• **WHAT THE EXERCISE ASKS**
Return the listing that follows, word for word.

• **SUPPLIED DATA**
--*--

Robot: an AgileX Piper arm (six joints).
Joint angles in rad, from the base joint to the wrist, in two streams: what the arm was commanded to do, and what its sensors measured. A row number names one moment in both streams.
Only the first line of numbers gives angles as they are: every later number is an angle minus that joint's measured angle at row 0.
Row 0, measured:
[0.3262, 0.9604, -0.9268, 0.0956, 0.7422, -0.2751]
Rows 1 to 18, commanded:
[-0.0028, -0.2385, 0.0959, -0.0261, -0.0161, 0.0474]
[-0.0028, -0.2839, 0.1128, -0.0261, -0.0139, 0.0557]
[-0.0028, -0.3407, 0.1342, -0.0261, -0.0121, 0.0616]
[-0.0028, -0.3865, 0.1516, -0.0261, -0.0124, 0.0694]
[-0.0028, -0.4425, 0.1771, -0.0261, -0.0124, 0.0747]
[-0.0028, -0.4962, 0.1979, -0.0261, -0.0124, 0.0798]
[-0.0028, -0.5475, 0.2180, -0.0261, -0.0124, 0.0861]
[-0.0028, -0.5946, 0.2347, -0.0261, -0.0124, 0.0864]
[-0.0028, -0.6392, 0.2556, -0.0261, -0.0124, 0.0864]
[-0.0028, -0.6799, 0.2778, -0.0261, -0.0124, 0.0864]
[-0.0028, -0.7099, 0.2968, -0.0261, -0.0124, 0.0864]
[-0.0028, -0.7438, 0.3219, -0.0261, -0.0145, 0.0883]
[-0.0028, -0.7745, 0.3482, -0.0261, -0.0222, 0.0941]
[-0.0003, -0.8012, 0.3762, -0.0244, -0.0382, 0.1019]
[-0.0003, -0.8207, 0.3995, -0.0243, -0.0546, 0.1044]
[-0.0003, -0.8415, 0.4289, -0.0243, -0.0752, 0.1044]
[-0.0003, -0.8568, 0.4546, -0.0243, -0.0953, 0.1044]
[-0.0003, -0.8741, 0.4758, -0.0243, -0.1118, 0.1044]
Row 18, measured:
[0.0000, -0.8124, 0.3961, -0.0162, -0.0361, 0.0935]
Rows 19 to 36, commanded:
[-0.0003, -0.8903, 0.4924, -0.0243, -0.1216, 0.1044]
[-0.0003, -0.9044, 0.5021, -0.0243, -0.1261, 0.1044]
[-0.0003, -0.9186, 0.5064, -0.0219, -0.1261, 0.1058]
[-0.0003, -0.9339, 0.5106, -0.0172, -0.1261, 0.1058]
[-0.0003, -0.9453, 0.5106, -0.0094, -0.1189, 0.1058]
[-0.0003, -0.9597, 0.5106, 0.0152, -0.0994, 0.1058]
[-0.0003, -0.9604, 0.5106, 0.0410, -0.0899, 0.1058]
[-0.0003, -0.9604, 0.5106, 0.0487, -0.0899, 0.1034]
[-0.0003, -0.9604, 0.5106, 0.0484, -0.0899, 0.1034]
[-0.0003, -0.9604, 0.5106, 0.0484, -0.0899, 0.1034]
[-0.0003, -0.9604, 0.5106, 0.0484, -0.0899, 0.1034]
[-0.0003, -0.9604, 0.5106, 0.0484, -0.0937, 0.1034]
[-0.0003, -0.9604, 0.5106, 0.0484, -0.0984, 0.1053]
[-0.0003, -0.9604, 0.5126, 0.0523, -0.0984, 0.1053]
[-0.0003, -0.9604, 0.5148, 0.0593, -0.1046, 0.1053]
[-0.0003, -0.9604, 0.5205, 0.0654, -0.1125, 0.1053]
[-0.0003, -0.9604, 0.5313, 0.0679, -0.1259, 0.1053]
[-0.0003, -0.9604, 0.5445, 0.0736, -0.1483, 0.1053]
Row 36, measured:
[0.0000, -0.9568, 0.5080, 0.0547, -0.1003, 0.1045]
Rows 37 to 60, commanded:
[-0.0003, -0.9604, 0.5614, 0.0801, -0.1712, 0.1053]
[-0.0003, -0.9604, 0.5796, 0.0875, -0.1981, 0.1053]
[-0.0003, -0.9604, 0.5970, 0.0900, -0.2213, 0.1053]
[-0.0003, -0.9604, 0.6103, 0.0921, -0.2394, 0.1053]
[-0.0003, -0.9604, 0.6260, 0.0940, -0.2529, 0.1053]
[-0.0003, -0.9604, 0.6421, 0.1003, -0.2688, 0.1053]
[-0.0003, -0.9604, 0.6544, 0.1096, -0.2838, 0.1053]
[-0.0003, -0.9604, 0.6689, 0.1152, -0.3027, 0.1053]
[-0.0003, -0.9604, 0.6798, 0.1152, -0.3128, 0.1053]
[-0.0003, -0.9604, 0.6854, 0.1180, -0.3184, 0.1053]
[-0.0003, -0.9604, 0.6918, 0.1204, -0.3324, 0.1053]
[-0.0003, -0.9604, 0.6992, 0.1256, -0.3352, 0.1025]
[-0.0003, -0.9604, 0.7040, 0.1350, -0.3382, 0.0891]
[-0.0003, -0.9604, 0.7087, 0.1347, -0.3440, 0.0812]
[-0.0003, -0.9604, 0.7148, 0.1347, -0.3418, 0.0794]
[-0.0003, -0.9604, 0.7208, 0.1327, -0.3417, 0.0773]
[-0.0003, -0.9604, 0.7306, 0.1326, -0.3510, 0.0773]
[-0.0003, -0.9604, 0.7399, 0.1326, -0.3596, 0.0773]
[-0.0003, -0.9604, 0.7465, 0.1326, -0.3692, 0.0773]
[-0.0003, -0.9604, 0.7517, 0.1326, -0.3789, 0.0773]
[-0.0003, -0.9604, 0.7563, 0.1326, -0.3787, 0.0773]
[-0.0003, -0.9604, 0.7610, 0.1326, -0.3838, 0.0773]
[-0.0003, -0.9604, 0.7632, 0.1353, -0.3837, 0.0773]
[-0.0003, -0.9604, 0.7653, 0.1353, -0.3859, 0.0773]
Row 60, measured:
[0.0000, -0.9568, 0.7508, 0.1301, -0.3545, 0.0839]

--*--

• **OUTPUT FOR THIS EXERCISE**
Robot: an AgileX Piper arm (six joints).
Joint angles in rad, from the base joint to the wrist, in two streams: what the arm was commanded to do, and what its sensors measured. A row number names one moment in both streams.
Only the first line of numbers gives angles as they are: every later number is an angle minus that joint's measured angle at row 0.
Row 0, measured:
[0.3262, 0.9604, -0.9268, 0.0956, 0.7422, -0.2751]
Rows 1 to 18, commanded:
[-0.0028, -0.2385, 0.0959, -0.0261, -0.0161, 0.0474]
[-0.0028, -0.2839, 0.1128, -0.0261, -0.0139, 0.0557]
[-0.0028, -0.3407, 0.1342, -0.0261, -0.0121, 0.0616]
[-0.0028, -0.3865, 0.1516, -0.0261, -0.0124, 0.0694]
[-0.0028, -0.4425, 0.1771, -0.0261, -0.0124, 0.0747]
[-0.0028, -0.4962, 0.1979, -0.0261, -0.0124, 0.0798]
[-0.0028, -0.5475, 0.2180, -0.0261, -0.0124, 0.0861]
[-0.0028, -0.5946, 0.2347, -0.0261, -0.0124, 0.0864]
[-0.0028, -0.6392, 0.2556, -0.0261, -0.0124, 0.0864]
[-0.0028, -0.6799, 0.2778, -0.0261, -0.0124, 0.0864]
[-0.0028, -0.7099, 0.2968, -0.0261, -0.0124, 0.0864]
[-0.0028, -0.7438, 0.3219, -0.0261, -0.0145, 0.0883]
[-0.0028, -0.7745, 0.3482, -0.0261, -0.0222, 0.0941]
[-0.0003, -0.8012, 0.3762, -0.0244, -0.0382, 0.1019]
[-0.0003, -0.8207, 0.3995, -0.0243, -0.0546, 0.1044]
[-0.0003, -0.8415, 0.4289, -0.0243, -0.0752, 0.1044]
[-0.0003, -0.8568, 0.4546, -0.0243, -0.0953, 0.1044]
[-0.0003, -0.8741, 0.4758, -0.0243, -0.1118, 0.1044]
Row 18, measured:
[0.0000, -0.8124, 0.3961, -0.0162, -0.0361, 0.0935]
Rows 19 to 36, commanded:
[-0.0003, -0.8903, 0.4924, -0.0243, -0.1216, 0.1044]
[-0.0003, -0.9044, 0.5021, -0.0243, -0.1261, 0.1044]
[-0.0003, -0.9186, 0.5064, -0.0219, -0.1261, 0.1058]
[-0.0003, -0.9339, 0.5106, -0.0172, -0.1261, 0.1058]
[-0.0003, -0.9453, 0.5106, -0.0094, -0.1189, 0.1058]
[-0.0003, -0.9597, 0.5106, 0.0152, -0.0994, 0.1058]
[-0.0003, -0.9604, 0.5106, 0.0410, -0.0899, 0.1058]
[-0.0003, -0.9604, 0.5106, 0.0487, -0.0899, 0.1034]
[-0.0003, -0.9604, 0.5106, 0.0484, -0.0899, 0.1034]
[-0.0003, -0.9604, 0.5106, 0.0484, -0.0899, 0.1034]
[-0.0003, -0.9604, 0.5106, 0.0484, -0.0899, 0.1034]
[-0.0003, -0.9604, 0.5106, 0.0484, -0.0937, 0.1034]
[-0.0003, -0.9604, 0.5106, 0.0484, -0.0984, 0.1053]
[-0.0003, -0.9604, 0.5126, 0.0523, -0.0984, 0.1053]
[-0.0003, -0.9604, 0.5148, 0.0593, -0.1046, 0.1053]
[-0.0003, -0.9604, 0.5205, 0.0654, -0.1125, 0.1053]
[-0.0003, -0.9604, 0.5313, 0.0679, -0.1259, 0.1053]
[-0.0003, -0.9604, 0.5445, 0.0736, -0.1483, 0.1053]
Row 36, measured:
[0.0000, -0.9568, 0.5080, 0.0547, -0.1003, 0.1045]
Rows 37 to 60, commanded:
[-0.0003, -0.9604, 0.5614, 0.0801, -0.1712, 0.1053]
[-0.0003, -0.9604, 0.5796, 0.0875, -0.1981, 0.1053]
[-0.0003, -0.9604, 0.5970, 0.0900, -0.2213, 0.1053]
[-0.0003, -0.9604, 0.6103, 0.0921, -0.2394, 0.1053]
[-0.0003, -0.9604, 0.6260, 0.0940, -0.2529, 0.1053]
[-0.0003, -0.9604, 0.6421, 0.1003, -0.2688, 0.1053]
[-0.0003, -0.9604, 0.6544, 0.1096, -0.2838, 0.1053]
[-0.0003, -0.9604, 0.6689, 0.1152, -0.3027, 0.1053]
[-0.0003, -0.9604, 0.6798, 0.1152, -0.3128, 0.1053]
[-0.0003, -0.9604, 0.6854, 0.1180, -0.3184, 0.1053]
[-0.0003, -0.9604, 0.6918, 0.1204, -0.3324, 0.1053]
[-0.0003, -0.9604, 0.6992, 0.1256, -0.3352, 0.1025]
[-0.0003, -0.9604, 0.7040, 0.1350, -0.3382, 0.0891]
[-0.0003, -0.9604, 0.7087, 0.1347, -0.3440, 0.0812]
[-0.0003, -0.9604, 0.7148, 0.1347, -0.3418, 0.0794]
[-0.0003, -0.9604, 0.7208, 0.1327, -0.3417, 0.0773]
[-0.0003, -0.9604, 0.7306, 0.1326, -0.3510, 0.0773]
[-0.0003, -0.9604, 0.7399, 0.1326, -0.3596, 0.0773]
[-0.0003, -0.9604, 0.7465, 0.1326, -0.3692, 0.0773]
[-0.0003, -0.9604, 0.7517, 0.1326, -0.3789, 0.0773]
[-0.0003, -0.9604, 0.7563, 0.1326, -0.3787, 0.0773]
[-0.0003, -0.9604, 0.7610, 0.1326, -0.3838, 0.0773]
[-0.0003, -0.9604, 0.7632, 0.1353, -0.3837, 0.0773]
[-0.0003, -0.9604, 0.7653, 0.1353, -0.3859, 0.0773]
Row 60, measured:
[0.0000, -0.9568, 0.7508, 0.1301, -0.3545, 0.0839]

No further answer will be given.